1) POP CS , and generally I didn’t see two-byte POPs in the listing. v20 does not eat them;
2) After MUL, v20 does not reset ZF if the result is 0. There are several MULs in the code, but ZF after operations is not checked anywhere;
3) Exotic AAD / AAMnot found anywhere. In Intel, instructions can take an argument; in V20, it is always = 0Ah;
4) The same goes for the SALC (D6 opcode) instruction , which v20 interprets as XLAT . There are no such instructions in the BIOS;

Fix the problem with a swoop failed. Further, at the prompt of one user from the ZX-PK.ru forum, I drew attention to the fact that programs that work with video memory in this way are buggy. The Search, as already mentioned, does not have a physical text mode, so when a program tries to write something to the 0xB800 text memory region, an unmaskable hardware interrupt is generated and control is transferred to the Int 2 handler. The NMI handler in turn reads the value from port 0x28, in which the offset is located at which the recording occurred in the memory, and begins to draw a pixel by pixel symbol in the graphic video memory 0xBC00. After the symbol is drawn in the video memory, the NMI handler exits. That's about such a simplified scheme and the visualization of characters from text mode to graphical mode. So, through trial and error, it turned out that when several characters are written to memory at onceREP STOSW , say two, the hardware address trap does not work and in port 0x28 instead of shifting to the last character sits the offset of the previous character. NMI is also not called. It can be assumed that V20 uses less clock cycles per REP STOSW cycle , and the circuit is designed for a larger number of clock cycles, so the circuit only works for every second cycle. Total, the problem turned out to be hardware, unfortunately. Of course, you can bypass it and programmatically, for example, as a crutch in the NMI handler, draw not only the current character, but immediately the neighbor, but this, as you know, is just a crutch.

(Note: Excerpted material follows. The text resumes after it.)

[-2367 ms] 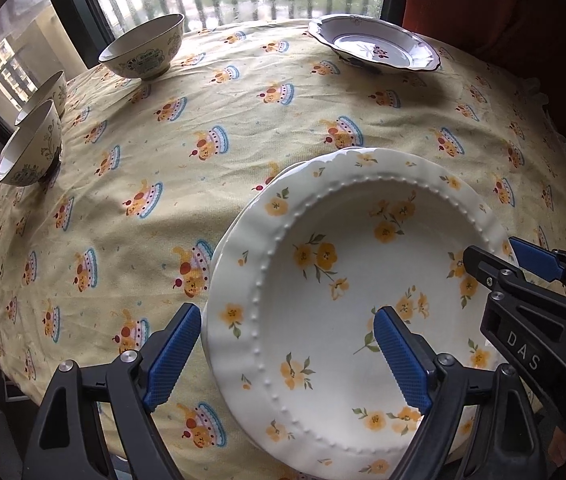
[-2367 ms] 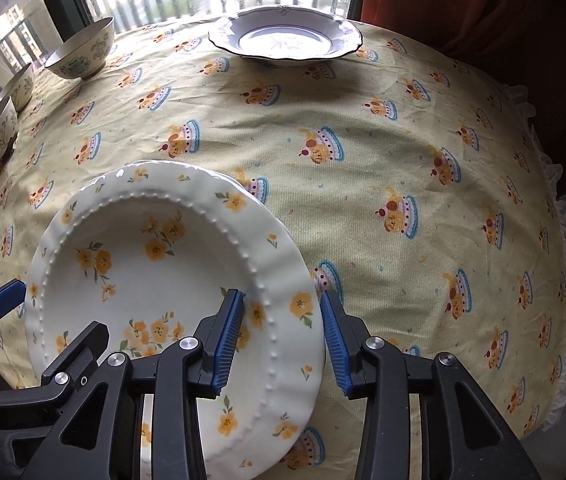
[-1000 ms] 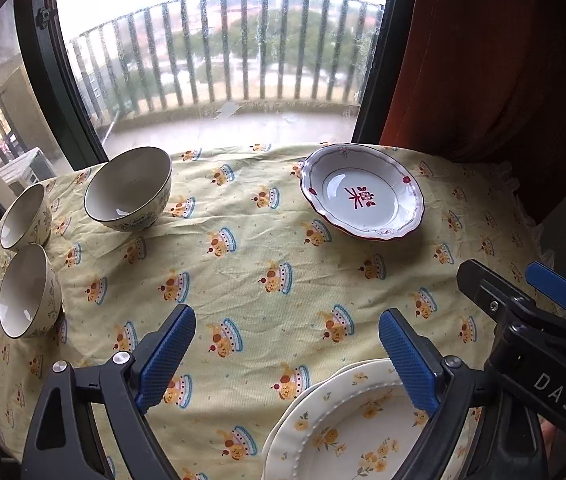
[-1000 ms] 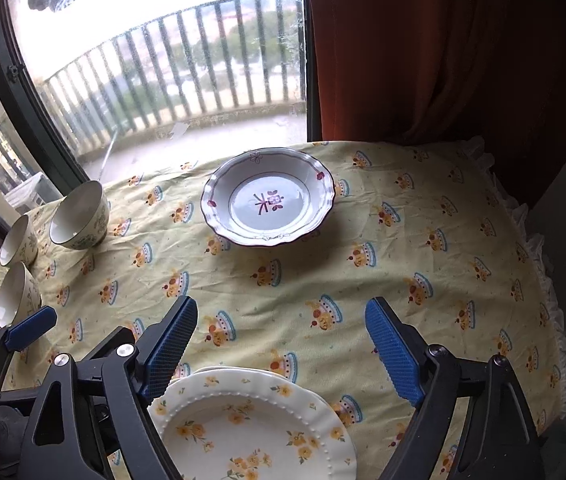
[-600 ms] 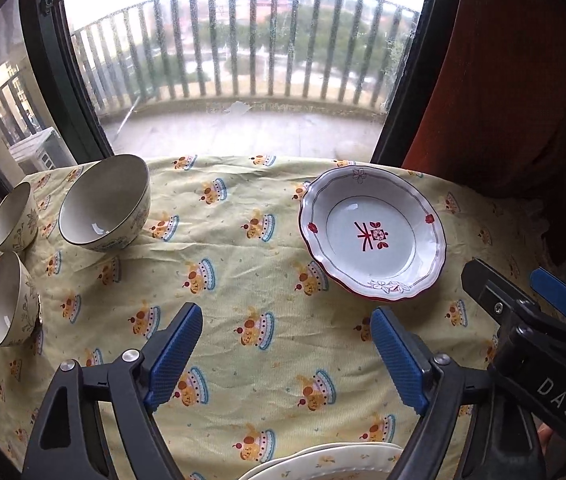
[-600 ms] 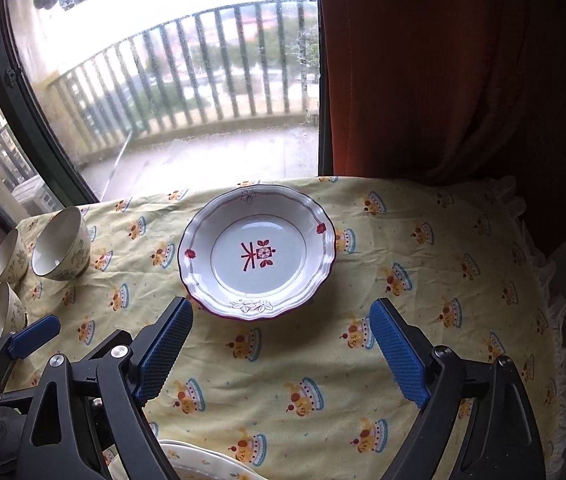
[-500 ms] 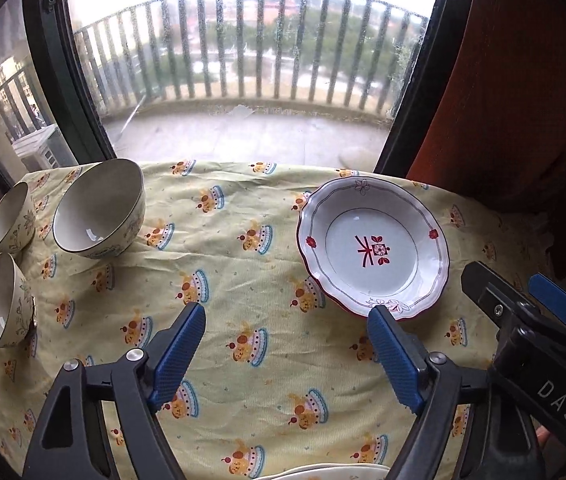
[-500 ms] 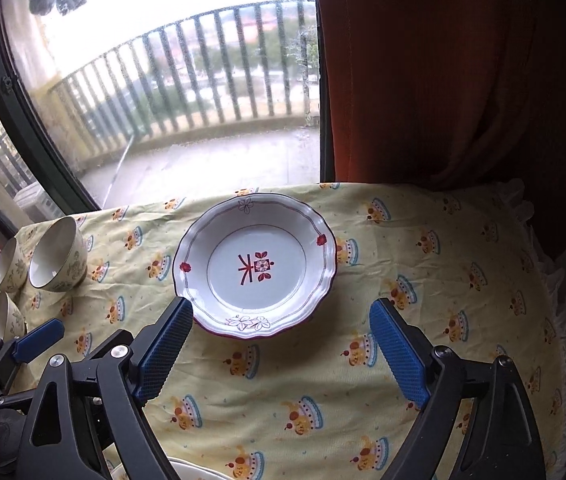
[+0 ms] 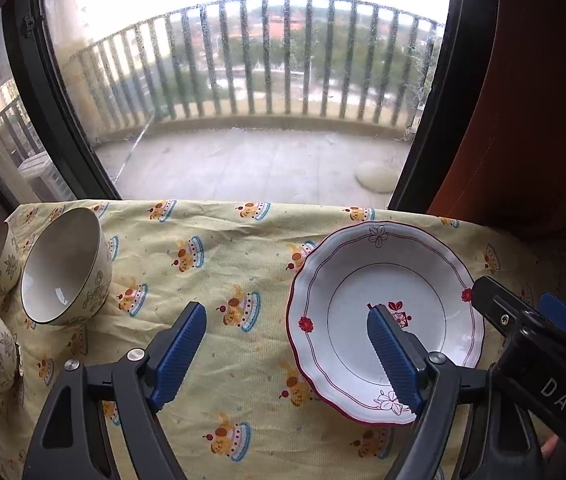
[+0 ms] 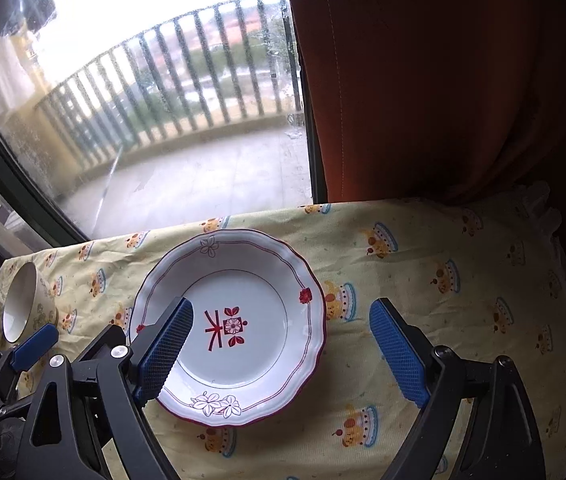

If you do not pay attention to this drawback, other programs work fine, including games.

Finally

Search PC - this is my first computer, probably because of this more attention is paid to it than to my other old pieces of iron. The forum ZK-PK.ru and its "Search" section are very helpful in technical matters. Now several enthusiasts are preparing for the release of a replica of the MFM disk controller, drive. In general, there are many plans, for example, the manufacture of an IDE controller (especially since such a controller existed at the time of the launch of the Quest), possibly an IDE-CF (compact flash) controller. If someone suddenly had tapes with a recording, or some rare controllers (adapters), I would be glad to discuss the possibility of receiving them (in personal messages). Good luck to all!